# Thermal conductivity value of (.17-.20)W/m.K

1. Feb 9, 2012

### pityocamptes

I was hoping someone could help me with a project I am doing. I have contacted a manufacturing company thatmakes thermal wrap material, and I need to see if this will work for my project. According to the manufacturer the material is 1/16" thick - this info was also given to me by the manufacturer:

.17-.20 W/mK (1000 degrees C)

I'm basically just trying to figure out how this formula and the data given to me, applies in the real world? I basically need to know to what extend thermal leakage will happen with the material. So if I have a pipe with 1000 degrees F flowing through it, and the pipe is wrapped with this thermal material, how much heat will actually be coming off the material into the surrounding environment. Basically what would the surface temperature of the thermal material be? Hope that makes sense. Thanks!

2. Feb 9, 2012

### 0xDEADBEEF

This is a bit tricky due to convection. It works like this:

The power going out of the pipe is (if the insulation is not very thick):
$$P=0.2 \frac{A \Delta T}{d}$$
Where A is the surface area in sqare meters ΔT is the temperature difference in Celsius or Kelvin and d is the thickness of the wrapping (if it was tightly wrapped). The outside temperature depends a lot on how much power the air can carry away. When the pipe gets hot enough there wil be quite a bit of thermal radiation $$P=A \sigma T^4$$ where σ is the Stefan-Boltzmann constant, A is the surface area and T is the temperature in Kelvin. So you could calculate at what outside temperature the power going out of the pipe is radiated away at the same time. This only works for high temperatures and tight wrapping though, which is probably not what you want, but it would give an upper temperature limit.
For "normal" temperatures most of the heat is carried away by convection -- the flow of the rising air around the warm pipe, which is very hard to calculate, so usually this quantity is measured. Additionally if you wrap your pipe not very tight the trapped layers of air will help to improve the insulation considerably.

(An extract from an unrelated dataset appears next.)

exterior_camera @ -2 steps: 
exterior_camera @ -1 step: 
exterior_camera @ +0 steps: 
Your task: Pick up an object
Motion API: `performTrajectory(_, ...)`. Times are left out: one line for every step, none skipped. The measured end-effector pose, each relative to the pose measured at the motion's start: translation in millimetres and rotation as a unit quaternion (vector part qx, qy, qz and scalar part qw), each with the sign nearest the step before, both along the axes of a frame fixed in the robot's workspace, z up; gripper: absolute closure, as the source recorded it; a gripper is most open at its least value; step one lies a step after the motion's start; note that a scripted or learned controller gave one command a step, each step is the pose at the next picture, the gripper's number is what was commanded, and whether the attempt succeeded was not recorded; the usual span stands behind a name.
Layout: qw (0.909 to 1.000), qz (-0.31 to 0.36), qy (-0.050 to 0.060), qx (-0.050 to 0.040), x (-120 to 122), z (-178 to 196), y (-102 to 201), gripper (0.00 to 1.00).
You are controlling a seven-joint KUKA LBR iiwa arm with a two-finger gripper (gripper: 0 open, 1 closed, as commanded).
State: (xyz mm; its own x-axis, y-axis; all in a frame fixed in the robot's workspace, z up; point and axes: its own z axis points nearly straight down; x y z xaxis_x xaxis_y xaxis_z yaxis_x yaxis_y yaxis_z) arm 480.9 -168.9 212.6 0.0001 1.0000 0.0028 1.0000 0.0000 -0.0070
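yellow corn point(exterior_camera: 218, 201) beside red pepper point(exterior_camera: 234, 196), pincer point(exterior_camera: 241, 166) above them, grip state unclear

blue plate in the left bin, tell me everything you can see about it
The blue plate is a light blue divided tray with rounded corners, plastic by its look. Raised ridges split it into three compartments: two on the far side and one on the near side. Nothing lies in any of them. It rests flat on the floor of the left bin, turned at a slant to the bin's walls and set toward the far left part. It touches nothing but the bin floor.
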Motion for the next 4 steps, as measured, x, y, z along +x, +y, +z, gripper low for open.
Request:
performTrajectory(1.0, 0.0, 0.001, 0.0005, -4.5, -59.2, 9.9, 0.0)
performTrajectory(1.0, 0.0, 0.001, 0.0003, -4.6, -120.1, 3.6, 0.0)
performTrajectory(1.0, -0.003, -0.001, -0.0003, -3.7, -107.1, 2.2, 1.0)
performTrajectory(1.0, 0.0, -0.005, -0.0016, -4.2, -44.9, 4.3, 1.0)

To make a long story short, you cannot really calculate this stuff all that well, and you have to rely on "best pratices". There is a bit about this in the wikipedia article: http://en.wikipedia.org/wiki/Pipe_insulation and in the end they have some links to free programs to calculate this stuff but to quote wikipedia: Equations for calculating this are based on empirical results and vary from standard to standard (both ASTM C 680 and EN ISO 12241 contain equations for estimating surface coefficients of heat transfer)

I hope that this helps a bit.

3. Feb 9, 2012

### pityocamptes

Thanks! I'll probably just order the material and experiment a little.